One limitation here is that we commit to either interleaving/compound vectorization when calculating the cost for the loads. Depending on the other instructions in the loop, interleaving could be beneficial overall, even though we could use compound vectorization for some operations. Initially we could only consider SLP-style vectorization if it can be used for all instructions.
Add support for SLP style vectorization to Vplan
------------------------------------------------------------------------
Introduce 2 new recipes VPSLPMemoryRecipe and VPSLPInstructionRecipe.
Both generate code to produce a single compound value and we add those recipes for the instruction in lane 0 of the compound value. We do not add any recipes for instructions in other lanes.
The SLP vectorizer in LLVM also implements code generation for similar cases. In the long term it might make sense to share the Vplan based infrastructure between LoopVectorize and the SLP vectorizer.
Alternative approaches
======================
We do not necessarily have to deal with that case in the vectorizer to improve the generate code in simple cases. For example, we could add patterns to instcombine to undo/remove the interleaving done by the vectorizer for certain common patterns. But this seems quite fragile.

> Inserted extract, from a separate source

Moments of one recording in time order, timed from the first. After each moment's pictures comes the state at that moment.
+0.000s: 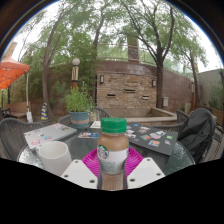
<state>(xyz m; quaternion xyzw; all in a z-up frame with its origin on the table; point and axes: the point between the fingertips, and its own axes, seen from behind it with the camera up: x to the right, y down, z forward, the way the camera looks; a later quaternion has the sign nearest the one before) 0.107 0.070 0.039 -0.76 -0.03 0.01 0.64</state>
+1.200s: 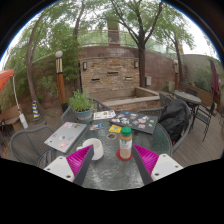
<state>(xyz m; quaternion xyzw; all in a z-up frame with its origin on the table) 0.026 -0.131 0.177 -0.83 0.08 -0.01 0.55</state>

Another possible solution to make LoopReroll aware of operations on compound values and let it deal with de-interleaving the loop iterations. This would require no changes to LoopVectorize, but only allows us to handle simple cases.
Also, as a follow-up, we want to build on the infrastructure described in this RFC to enable vectorization using new HW instructions that operate on compund values, like FCADD and FCMLA in Armv8.3-a.
[1] "Loop-Aware SLP in GCC" by Ira Rosen, Dorit Nuzman, Ayal Zaks.
Thanks for bearing with me! I am looking forward to any thoughts & feedback!